Starting at the line that holds "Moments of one", set down each line through the end of the listing, exactly as written and with nothing added.
*** Opening DATASET EXCERPT ***
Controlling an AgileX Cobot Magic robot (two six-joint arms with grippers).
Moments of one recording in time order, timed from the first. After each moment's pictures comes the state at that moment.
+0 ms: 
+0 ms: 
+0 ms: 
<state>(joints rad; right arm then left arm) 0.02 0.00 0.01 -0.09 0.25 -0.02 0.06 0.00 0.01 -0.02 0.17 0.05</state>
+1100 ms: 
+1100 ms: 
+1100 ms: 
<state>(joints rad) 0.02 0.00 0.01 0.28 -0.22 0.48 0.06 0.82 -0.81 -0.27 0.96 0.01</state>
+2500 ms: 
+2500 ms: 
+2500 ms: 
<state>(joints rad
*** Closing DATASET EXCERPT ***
#### [EXERCISE RESPONSE]
Moments of one recording in time order, timed from the first. After each moment's pictures comes the state at that moment.
+0 ms: 
+0 ms: 
+0 ms: 
<state>(joints rad; right arm then left arm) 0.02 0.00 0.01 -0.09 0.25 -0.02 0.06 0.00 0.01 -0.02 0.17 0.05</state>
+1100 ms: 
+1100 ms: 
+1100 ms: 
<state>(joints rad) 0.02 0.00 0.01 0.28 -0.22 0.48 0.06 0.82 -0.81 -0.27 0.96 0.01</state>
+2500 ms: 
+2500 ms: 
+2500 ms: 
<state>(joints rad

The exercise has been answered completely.